See, now _this_ is why I lurk here… I'm here on the NE side of Indianapolis, whining about getting snubbed for $81, and here's Pat chiming-in from down under! 
That, gentlemen, is yet _another_ definition of cool.

I know, its all global these days, but still…

Pat, I did.


----------



## Prospect193 (Nov 30, 2011)

Good!!! And don't take no for an answer from Ebay, make sure they deal with this fool

Cheers
Pat


----------



## rdmtgm (Nov 25, 2011)

ColtsKurt, I just sold a KW on e-bay. Something apparently happened to it during shipping and it didn't work right for him so he is sending it back. Never gave me a chance to try and help, just opened a case without contacting me. Oh well, anyhow I should have it back in a couple of days so I can take a look. If you are still interested and I can fix it pretty easy I would be willing to sell pretty reasonable.
Randy


----------



## Big Ed (Jun 16, 2009)

Yes, it looks like he did the same thing 2 days earlier.
Then he did the same thing to you.

I saved his ID, I will make sure he doesn't get any business from me.:smokin:

I would definitely report him. :smilie_daumenneg:


----------



## Pontiac787 (Aug 14, 2011)

rdmtgm said:


> ColtsKurt, I just sold a KW on e-bay. Something apparently happened to it during shipping and it didn't work right for him so he is sending it back. Never gave me a chance to try and help, just opened a case without contacting me. Oh well, anyhow I should have it back in a couple of days so I can take a look. If you are still interested and I can fix it pretty easy I would be willing to sell pretty reasonable.
> Randy


Hi rdmtgm,

I recently had an experience where a seller shipped me an operating tower that wasn't the one in the pictures. The only way I could contact the seller about the "mix up" was to open a case. I wouldn't hold it against the buyer that he opened a case. I think it's the way ebay handles all returns now. I don't believe it has any affect on your ratings.


----------



## mikek (Dec 29, 2013)

*E-bay*

That seems to be the way with E-bay. You give anything but great feedback, and they open a dispute. All I did was to click the 'contact seller' button, and they think I am disputing or complaining. Even when I was leaving mediocre feedback they wanted to know if anything was wrong.


----------



## gunrunnerjohn (Nov 10, 2010)

They now open a dispute if you contact the seller at all after the sale is completed and you've paid. I've asked a simple question about something I bought and it opens a case!


----------



## rdmtgm (Nov 25, 2011)

As long as the KW comes back I wont hold it against him.

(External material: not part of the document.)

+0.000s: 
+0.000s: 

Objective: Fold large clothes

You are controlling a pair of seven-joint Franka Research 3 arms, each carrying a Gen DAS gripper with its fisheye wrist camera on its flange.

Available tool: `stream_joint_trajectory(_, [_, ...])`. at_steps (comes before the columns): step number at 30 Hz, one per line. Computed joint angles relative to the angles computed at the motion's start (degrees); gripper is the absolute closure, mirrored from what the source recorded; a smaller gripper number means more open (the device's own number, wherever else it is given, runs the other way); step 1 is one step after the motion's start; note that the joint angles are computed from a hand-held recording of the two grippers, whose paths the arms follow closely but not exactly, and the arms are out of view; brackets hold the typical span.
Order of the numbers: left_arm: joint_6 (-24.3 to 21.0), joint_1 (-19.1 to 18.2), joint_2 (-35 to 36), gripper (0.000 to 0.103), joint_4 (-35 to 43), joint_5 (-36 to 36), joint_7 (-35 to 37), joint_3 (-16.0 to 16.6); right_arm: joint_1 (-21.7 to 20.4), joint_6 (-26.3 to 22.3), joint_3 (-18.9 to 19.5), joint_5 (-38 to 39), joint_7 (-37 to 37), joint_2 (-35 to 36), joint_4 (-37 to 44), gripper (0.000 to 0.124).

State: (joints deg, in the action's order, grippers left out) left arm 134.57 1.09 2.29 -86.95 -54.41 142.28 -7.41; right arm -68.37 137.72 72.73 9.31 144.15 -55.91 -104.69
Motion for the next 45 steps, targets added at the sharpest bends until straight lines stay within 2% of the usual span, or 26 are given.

I guess I am a little on edge I have sold a few things off and on over the past few years and never had a problem. Last week I sold 4 items and had some issue with every one of them.


----------



## ColtsKurt (Jan 28, 2012)

rdmtgm said:


> ColtsKurt, I just sold a KW on e-bay. Something apparently happened to it during shipping and it didn't work right for him so he is sending it back. Never gave me a chance to try and help, just opened a case without contacting me. Oh well, anyhow I should have it back in a couple of days so I can take a look. If you are still interested and I can fix it pretty easy I would be willing to sell pretty reasonable.
> Randy


Randy, most definitely interested. Thank you


----------